> _Work instruction_
Among the records below, determine how many lines have the word "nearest" in them; output only the number.
- - -
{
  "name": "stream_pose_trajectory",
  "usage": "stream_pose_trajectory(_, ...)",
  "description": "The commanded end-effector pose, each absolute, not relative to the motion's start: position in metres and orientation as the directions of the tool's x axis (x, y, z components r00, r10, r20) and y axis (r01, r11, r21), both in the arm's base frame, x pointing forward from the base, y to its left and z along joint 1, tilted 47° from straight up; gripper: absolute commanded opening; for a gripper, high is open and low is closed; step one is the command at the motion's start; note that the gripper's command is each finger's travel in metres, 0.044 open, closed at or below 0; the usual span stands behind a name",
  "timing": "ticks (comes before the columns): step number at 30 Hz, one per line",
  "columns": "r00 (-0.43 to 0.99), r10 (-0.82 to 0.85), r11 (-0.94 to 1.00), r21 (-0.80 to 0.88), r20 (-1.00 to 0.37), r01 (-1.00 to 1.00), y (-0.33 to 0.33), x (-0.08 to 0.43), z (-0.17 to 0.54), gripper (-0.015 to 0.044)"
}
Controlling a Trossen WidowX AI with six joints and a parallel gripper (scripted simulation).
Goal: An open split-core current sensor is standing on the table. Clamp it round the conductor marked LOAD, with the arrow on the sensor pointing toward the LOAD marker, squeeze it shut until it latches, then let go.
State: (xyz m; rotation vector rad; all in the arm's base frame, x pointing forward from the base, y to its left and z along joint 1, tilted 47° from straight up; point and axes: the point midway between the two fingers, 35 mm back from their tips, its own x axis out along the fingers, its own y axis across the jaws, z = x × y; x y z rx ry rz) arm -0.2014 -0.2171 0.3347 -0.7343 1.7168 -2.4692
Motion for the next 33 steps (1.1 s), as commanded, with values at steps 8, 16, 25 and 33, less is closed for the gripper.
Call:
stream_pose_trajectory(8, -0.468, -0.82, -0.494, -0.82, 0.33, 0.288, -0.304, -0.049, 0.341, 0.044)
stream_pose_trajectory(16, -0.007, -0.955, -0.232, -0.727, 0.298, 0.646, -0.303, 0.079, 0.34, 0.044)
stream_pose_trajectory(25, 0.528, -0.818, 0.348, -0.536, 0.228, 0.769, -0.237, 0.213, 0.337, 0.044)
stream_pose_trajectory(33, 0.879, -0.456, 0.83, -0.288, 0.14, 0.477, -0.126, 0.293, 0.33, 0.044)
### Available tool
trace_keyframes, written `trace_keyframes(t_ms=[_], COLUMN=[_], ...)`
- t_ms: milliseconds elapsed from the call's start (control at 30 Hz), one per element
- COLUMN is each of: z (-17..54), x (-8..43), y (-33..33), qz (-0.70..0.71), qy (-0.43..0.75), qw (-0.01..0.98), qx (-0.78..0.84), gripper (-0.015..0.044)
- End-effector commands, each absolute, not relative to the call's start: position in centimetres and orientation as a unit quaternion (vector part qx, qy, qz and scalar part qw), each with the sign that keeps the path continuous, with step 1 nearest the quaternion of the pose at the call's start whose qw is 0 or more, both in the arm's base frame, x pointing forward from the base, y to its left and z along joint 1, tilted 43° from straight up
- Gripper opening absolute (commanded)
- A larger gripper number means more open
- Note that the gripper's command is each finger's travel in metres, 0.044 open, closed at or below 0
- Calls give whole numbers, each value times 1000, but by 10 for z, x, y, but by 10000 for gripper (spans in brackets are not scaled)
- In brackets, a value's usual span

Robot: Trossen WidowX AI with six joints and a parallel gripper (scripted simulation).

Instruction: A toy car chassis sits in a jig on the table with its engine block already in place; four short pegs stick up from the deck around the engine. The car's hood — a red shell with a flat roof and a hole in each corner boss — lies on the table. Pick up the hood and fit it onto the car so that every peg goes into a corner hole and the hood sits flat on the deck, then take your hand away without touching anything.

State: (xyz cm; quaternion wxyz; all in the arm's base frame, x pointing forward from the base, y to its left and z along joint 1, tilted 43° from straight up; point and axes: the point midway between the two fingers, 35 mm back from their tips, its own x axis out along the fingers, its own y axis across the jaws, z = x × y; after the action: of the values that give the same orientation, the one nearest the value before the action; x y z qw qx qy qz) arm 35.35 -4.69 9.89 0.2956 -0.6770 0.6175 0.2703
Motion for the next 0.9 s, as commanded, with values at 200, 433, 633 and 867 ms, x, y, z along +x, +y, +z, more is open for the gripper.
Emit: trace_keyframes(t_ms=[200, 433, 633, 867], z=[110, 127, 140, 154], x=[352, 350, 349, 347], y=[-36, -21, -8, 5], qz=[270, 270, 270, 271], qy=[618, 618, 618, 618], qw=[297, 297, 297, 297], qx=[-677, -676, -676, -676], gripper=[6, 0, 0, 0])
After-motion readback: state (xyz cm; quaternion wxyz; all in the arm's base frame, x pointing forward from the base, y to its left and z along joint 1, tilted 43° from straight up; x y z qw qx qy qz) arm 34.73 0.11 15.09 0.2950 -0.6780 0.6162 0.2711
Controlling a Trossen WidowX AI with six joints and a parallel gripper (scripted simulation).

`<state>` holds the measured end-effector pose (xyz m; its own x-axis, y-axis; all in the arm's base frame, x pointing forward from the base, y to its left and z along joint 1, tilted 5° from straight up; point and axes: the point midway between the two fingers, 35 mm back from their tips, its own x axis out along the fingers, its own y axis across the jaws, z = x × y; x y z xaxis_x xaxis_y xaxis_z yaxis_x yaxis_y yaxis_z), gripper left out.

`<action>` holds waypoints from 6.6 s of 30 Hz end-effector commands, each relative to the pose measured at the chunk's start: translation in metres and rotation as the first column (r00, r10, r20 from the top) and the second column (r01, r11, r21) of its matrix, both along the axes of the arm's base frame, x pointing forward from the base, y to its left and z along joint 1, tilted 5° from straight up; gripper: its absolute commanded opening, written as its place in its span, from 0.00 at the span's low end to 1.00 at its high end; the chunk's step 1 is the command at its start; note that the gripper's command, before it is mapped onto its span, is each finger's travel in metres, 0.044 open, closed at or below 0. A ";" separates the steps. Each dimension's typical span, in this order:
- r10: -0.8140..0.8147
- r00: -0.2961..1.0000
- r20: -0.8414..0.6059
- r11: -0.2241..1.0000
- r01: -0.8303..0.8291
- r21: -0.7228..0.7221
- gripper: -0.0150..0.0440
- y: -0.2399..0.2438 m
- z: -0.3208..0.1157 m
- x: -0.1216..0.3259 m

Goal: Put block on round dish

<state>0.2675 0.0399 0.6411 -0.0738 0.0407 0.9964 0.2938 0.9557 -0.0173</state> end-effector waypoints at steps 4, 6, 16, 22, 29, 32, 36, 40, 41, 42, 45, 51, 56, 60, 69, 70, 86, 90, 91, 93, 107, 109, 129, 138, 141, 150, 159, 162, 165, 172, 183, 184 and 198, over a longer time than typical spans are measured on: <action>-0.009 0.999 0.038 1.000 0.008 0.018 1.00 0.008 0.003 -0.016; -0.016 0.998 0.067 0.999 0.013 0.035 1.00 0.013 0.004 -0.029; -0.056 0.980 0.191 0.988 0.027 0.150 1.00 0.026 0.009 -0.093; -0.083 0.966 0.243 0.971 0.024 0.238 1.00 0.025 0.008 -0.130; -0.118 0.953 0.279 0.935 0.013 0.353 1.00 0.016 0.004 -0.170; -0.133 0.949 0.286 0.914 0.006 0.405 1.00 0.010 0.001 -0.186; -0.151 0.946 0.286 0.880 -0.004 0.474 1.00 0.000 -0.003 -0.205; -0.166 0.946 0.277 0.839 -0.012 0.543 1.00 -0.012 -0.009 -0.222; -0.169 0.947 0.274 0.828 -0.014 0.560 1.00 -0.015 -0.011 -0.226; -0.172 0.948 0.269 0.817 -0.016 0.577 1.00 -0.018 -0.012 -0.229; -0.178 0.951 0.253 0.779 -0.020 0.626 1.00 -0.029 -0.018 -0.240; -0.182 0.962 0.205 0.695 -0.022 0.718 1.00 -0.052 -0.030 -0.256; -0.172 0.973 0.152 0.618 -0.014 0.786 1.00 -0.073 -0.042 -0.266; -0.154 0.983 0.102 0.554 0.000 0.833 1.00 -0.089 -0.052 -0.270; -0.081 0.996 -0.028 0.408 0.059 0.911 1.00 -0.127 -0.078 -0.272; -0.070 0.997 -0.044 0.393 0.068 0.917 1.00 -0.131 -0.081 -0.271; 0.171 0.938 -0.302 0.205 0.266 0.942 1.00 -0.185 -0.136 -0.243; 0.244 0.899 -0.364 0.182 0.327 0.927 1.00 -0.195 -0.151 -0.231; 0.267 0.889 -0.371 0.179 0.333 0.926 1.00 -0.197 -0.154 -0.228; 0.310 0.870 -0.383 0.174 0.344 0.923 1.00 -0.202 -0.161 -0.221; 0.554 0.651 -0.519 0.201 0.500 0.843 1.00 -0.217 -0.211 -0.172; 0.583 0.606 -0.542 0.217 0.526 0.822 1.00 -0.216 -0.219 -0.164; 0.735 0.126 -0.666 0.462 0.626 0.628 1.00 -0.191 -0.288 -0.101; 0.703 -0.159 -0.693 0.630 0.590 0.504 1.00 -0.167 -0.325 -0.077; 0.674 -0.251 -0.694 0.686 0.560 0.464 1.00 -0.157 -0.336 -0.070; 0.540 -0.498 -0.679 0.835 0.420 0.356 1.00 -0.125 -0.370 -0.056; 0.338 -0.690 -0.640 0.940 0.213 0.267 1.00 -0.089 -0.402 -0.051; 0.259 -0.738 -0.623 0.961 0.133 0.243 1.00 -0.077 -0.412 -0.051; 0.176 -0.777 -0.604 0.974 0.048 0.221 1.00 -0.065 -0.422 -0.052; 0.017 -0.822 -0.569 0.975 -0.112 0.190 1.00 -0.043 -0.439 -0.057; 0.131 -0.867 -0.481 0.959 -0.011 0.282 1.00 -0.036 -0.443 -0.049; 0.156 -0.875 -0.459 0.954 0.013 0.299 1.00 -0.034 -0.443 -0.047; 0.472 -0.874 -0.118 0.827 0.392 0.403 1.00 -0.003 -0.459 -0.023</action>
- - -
> _Output_
2